Lebih lanjut, Fahril Anwar menyampaikan kecaman terhadap lemahnya keseriusan pemerintah daerah dalam membenahi sektor pendidikan.

“Kami menilai pemerintah daerah gagal menghadirkan tata kelola pendidikan yang benar-benar berpihak kepada masyarakat. Karena itu, sebelum mengundang Menteri Pendidikan datang ke Pamekasan, selesaikan dulu problem pendidikan yang nyata di hadapan rakyat,” ujarnya.

Menurutnya, kedatangan pejabat pusat tidak akan memiliki arti apabila persoalan pendidikan di daerah tetap dibiarkan berlarut-larut tanpa solusi yang konkret dan berkelanjutan.

PMII Pamekasan mendesak Pemerintah Kabupaten Pamekasan dan Dinas Pendidikan agar:

1. Menyelesaikan persoalan sekolah rusak dan fasilitas pendidikan yang tidak layak;
2. Memastikan transparansi dan akuntabilitas tata kelola anggaran pendidikan;
3. Menjamin pemerataan kualitas pendidikan hingga wilayah pelosok;
4. Melakukan evaluasi menyeluruh terhadap kinerja sektor pendidikan di Kabupaten Pamekasan;
5. Tidak menjadikan kunjungan Menteri Pendidikan sekadar agenda formalitas tanpa dampak nyata bagi masyarakat.

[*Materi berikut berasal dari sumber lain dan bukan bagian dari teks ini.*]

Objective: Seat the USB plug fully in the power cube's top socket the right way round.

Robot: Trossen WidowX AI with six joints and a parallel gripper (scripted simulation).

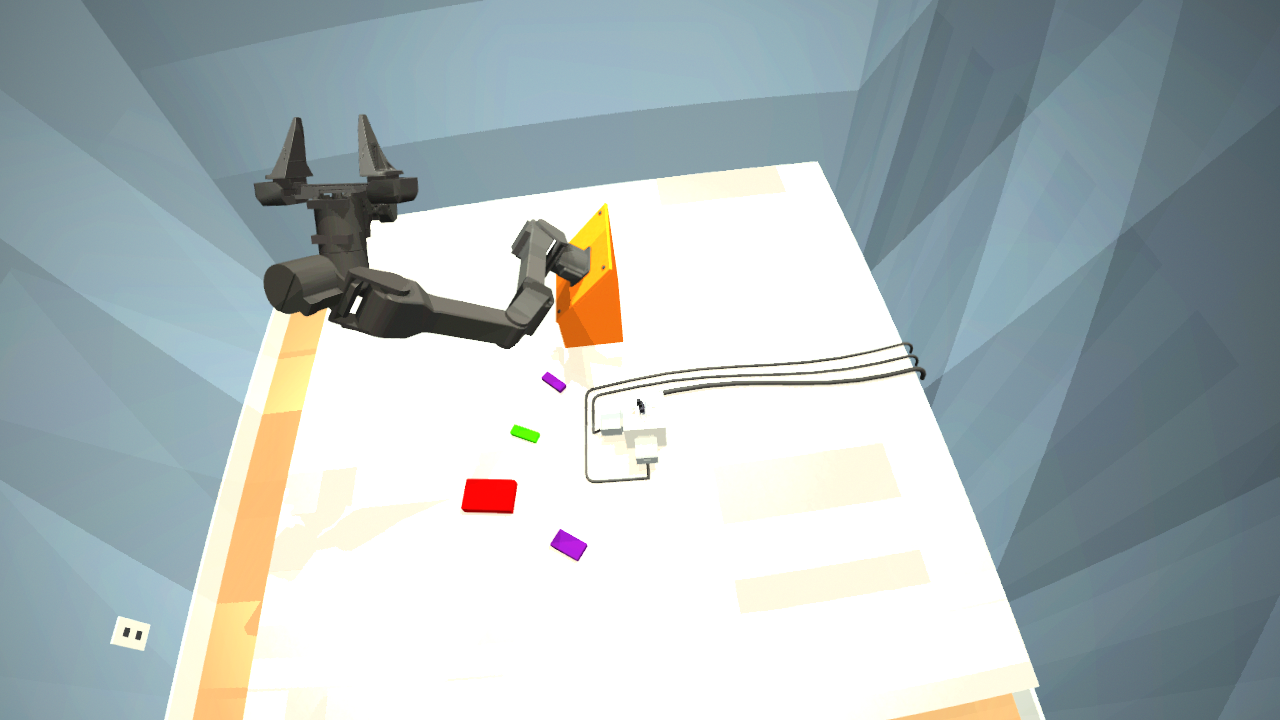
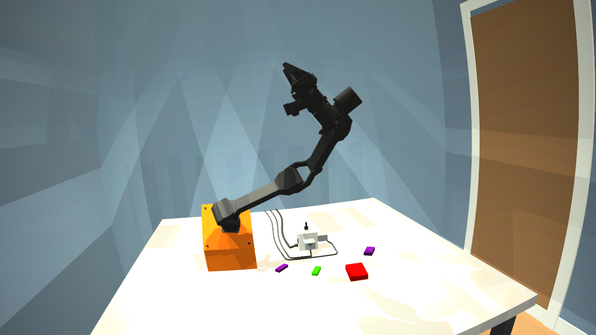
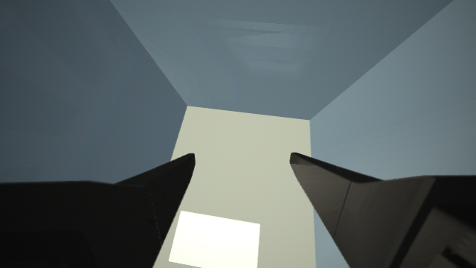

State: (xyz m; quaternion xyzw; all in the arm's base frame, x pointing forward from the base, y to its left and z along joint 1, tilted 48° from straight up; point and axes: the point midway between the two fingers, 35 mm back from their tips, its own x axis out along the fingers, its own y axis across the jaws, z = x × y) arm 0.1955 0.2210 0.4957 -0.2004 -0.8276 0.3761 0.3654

Kedatangan Menteri Pendidikan hanya akan menjadi ironi apabila realitas pendidikan di Pamekasan masih dipenuhi ketimpangan, kerusakan fasilitas, dan lemahnya tata kelola. Pemerintah daerah harus berhenti sibuk membangun citra, namun abai terhadap akar persoalan pendidikan itu sendiri.

Pendidikan yang berkualitas lahir dari keberpihakan terhadap rakyat, bukan dari panggung seremonial kekuasaan.